- To do: Look through the listing below and count the lines holding "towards". Reply with the number alone.

_ _ _ _ _

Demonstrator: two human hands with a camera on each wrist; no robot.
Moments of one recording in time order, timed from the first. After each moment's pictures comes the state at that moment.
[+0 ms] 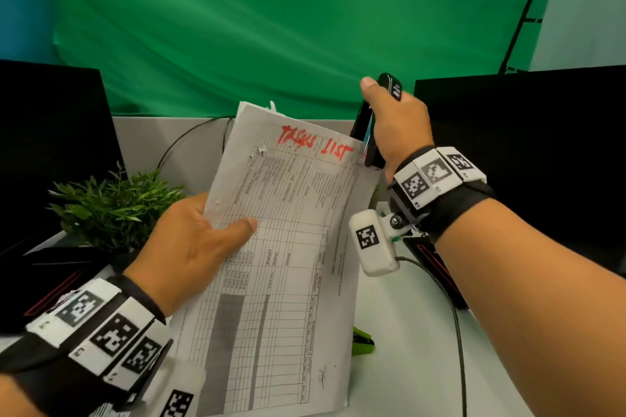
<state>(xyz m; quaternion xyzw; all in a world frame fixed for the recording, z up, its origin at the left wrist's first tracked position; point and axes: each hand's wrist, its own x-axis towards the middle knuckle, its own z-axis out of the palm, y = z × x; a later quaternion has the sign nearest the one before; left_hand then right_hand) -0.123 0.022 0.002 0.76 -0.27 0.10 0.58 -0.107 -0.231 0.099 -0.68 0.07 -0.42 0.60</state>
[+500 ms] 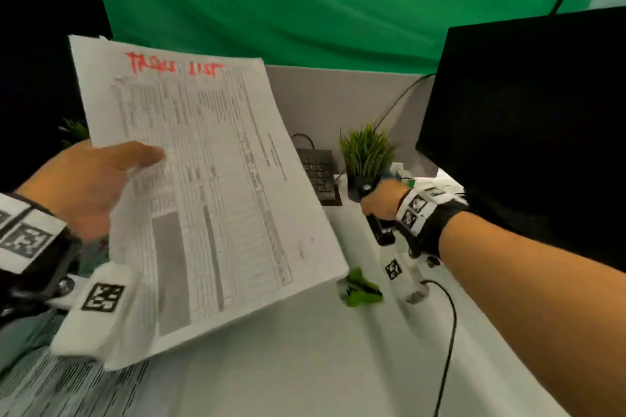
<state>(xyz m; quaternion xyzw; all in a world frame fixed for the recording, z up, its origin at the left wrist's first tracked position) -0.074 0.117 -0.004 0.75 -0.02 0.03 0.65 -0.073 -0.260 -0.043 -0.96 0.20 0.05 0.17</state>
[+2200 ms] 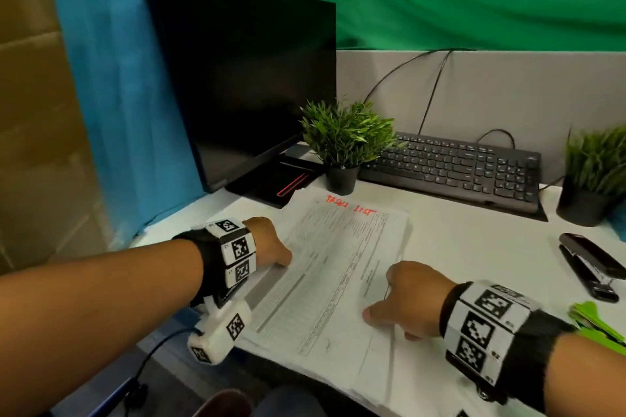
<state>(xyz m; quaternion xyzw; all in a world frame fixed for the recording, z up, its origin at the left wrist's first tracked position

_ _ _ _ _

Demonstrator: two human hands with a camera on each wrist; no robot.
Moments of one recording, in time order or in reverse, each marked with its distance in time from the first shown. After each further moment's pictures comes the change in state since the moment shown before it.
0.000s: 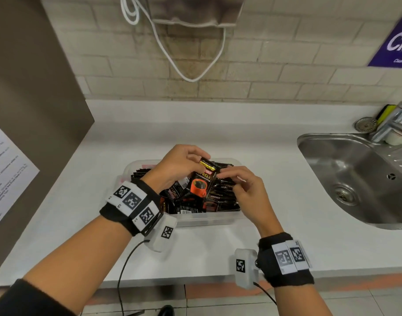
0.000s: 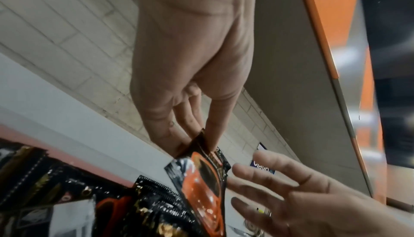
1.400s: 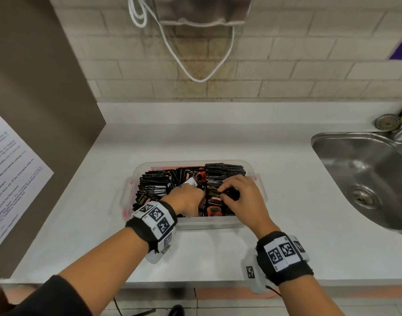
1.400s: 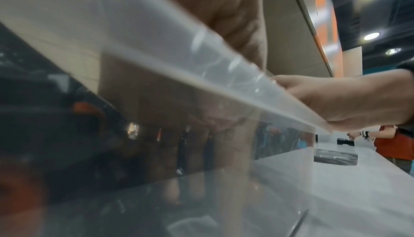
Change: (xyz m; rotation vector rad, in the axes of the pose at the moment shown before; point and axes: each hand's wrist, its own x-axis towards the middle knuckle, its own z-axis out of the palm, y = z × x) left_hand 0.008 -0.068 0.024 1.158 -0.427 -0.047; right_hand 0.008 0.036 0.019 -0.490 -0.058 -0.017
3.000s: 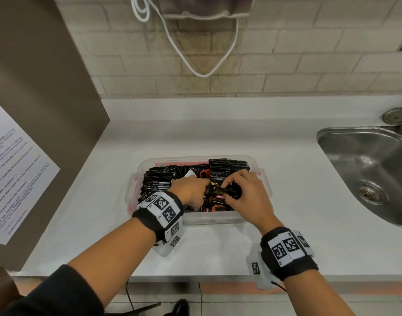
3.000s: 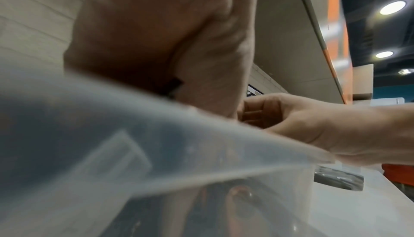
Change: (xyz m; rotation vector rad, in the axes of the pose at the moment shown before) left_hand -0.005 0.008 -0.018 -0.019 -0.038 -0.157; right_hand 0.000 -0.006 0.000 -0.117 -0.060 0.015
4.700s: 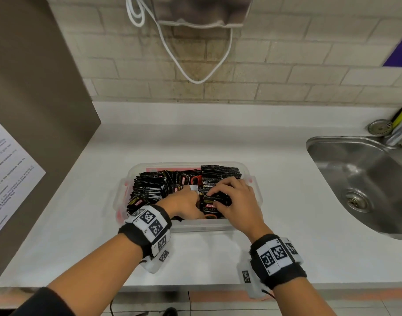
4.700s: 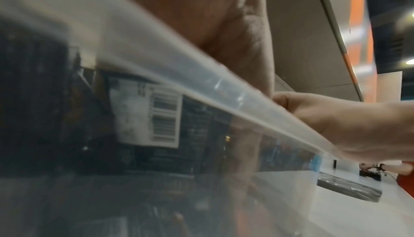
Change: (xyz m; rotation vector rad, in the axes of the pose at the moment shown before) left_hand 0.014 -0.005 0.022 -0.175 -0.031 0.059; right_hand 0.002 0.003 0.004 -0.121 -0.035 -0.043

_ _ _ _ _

- Your solution: 2